Maas Group, which has a staff of 1200, has a vertically integrated model where it controls most of its own supply chain, from owning quarries to heavy earth moving equipment. It has 31 quarries, 12 concrete plants and 450 pieces of machinery and equipment for hire. It also owns a factory in Vietnam, which makes underground mining equipment.
“Most of the things we do, we do 80 per cent of in house. We’re quite different to a lot of developers who contract out,” says Maas. “Our cost is our cost. Obviously, we’ve seen inflation in house building, but we’ve been able to pass that on in house prices. We’ve maintained our margin. On the infrastructure side the business is as strong as ever, on the construction materials side it’s as strong as ever. We’ve got a better forward order book than we’ve ever had.”
The company has 8095 residential property housing lots, with plans to sell about 550 lots annually. Many of the residential estates Maas Group develops include a neighbourhood commercial precinct, which add to the commercial property arm that Wes Maas expects will dominate the company in the next three to five years.
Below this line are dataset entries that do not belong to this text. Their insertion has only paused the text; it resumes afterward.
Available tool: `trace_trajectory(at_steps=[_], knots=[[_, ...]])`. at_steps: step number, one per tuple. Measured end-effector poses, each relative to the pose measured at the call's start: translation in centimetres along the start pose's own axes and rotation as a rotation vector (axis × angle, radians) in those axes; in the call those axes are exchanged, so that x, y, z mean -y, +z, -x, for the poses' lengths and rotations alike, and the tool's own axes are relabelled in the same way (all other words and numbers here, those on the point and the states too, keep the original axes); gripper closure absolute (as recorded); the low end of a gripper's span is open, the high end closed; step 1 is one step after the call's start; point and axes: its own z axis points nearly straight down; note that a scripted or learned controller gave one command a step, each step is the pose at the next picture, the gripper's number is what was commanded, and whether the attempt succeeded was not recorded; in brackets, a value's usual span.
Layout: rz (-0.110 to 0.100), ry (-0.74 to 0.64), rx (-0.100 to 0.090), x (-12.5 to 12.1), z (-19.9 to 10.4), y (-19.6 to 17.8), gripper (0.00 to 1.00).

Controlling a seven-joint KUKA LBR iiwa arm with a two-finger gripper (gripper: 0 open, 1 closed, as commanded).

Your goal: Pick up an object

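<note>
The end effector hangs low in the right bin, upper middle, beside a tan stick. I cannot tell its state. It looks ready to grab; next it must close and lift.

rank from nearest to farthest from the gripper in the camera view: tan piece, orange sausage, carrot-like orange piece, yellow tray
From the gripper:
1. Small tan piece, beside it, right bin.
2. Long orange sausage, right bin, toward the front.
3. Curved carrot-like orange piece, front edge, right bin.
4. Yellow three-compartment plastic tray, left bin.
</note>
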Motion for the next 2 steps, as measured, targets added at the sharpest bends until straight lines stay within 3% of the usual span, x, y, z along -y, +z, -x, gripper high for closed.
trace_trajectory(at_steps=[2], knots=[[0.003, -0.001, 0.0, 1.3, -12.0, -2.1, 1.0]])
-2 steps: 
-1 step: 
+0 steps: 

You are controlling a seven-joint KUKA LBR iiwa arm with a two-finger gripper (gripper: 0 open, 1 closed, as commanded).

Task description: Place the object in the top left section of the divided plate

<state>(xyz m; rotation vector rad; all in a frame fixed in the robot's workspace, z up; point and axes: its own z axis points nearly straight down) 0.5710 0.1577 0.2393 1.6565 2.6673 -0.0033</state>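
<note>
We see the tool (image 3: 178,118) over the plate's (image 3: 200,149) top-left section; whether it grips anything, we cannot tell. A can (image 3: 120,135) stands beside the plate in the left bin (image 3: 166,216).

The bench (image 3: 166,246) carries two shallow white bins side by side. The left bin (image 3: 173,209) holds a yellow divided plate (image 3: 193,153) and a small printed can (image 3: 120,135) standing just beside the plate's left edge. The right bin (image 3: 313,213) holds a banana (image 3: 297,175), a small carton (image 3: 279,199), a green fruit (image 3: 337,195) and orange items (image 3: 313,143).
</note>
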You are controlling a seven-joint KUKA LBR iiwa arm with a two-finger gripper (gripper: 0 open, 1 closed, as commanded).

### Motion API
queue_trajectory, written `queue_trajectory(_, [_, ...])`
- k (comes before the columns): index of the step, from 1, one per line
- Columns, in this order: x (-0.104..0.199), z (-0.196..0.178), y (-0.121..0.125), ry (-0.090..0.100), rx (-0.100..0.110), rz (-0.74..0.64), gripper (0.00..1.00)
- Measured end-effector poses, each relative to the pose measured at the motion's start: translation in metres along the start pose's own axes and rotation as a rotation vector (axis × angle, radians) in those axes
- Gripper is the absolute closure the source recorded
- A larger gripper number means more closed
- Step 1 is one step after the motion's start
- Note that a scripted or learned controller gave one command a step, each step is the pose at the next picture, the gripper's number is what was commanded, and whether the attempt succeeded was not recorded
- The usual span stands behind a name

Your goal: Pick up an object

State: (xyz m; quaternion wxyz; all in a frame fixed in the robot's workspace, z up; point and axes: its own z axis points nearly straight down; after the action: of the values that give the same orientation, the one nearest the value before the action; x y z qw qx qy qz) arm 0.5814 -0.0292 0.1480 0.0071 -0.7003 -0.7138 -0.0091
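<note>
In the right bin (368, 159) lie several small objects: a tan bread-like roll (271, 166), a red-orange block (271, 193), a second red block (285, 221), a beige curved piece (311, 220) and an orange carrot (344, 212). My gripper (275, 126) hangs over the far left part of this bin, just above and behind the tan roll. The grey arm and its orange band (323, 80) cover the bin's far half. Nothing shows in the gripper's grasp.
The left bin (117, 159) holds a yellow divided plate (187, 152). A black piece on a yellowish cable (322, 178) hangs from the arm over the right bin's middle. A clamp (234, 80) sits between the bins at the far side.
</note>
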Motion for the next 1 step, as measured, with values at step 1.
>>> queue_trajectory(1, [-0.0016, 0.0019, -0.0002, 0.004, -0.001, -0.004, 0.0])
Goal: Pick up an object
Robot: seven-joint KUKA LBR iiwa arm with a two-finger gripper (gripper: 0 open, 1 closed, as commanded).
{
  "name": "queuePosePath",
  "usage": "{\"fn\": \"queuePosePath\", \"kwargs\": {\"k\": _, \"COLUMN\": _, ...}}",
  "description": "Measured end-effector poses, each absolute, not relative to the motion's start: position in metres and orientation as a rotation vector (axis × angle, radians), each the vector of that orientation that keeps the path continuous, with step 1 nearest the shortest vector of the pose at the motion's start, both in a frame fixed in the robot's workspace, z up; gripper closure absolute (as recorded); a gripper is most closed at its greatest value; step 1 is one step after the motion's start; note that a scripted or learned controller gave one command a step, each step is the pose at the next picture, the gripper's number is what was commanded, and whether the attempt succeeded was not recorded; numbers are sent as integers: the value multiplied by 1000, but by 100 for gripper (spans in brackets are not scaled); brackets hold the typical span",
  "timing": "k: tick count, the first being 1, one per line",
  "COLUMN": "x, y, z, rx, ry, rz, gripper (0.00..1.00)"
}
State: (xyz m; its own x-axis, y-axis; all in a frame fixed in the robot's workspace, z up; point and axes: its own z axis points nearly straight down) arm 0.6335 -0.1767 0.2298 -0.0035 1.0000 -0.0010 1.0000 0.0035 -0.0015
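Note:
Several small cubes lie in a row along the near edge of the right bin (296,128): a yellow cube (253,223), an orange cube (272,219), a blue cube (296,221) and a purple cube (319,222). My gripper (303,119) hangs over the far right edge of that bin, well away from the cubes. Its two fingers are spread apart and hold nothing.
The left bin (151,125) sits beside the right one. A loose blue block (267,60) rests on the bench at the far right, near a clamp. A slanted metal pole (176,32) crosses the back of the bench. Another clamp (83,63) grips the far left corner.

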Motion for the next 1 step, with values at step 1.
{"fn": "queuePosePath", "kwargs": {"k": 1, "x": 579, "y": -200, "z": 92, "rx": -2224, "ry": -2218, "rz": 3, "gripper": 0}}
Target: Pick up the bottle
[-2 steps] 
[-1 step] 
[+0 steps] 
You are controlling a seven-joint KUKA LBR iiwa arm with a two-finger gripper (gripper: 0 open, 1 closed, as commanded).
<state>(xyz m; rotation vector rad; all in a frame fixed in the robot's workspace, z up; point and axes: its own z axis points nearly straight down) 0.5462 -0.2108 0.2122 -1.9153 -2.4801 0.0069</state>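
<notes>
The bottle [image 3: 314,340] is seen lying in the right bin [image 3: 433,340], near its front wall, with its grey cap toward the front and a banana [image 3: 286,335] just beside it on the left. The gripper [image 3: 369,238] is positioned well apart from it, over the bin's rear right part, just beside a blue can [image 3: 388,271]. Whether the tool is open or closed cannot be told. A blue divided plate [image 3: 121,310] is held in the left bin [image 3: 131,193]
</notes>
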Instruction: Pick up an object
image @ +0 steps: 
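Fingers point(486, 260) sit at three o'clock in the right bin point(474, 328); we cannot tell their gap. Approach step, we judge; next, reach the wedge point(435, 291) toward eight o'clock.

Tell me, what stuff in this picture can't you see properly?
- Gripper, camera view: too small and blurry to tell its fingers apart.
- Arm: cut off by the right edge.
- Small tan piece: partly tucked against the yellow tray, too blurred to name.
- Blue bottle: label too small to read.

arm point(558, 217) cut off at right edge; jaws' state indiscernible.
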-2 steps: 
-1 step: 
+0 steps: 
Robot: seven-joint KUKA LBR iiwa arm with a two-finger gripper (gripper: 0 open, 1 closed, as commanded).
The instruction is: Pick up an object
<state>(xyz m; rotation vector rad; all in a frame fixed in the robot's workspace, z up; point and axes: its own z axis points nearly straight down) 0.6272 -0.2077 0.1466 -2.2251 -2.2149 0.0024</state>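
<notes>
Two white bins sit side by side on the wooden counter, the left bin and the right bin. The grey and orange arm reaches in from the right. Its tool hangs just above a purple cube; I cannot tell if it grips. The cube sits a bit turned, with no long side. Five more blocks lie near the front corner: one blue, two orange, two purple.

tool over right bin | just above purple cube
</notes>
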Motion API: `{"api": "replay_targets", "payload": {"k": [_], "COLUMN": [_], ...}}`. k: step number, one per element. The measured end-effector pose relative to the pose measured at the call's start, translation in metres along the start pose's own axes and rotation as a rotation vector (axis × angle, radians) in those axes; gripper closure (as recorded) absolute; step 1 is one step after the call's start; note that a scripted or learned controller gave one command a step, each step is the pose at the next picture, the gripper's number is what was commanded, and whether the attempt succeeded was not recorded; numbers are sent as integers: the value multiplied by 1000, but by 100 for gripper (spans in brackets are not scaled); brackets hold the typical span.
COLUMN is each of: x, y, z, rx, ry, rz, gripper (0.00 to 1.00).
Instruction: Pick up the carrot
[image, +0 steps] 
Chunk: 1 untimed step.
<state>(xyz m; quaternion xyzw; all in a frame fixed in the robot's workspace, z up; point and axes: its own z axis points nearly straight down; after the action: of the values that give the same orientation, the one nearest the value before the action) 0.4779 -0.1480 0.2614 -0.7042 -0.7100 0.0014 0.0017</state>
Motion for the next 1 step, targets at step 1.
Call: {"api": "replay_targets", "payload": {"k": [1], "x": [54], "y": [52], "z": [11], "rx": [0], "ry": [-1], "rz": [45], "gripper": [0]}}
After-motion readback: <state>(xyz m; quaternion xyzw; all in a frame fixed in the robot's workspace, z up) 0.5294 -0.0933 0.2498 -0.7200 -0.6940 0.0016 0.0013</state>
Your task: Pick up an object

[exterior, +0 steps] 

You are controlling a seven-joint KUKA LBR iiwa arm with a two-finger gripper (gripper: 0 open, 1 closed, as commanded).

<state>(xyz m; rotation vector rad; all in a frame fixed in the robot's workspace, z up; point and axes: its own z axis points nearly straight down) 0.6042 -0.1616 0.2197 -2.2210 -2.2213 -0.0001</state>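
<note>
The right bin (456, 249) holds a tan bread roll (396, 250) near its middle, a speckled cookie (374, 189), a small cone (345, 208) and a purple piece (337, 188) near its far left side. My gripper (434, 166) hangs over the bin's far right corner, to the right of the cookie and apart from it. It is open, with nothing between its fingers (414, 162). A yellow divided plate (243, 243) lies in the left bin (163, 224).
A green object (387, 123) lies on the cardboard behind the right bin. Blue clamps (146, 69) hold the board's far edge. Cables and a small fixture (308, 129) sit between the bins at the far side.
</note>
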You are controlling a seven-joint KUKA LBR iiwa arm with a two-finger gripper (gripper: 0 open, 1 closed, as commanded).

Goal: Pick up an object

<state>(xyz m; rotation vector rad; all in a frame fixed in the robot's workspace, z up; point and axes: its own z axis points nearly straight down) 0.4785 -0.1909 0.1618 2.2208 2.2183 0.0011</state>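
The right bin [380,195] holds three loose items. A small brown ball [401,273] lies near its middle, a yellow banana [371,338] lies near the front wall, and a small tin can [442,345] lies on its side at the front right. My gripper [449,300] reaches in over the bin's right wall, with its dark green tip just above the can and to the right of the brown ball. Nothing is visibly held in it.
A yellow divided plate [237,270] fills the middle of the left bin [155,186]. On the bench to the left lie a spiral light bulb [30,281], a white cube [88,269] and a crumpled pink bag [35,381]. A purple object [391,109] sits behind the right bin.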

In the interim, Wes Maas sees the current shortage of skilled workers as the biggest challenge to his company, rather than the risk of an economic slowdown.
“I don’t have an exit plan.”
Wes Maas, chief executive Maas Group
Morgan’s broker Liam Schofield has forecast that Maas Group’s net profit will grow from $34.7 million in 2021 to $150.1 million by 2025. He expects that growth will partly be driven through more acquisitions. Maas Group has been aggressively hoovering up quarries and service businesses such as Garde, which installs and maintains underground high-voltage cables.
Schofield says he is largely bullish on the company because of its exposure to regional infrastructure work. “A lot of our thesis is driven by regional infrastructure, and it’s also that vertical integration model. They’re building a portfolio of residential estates, which they can build out using much of their own product. So, we think that that gives them the best chance of controlling costs, which is a major issue in this current environment.”
Wes Maas says he will continue to grow the company sustainably. “I don’t have an exit plan. I’ve always been goal-based and focused on continuing to build a bigger business.”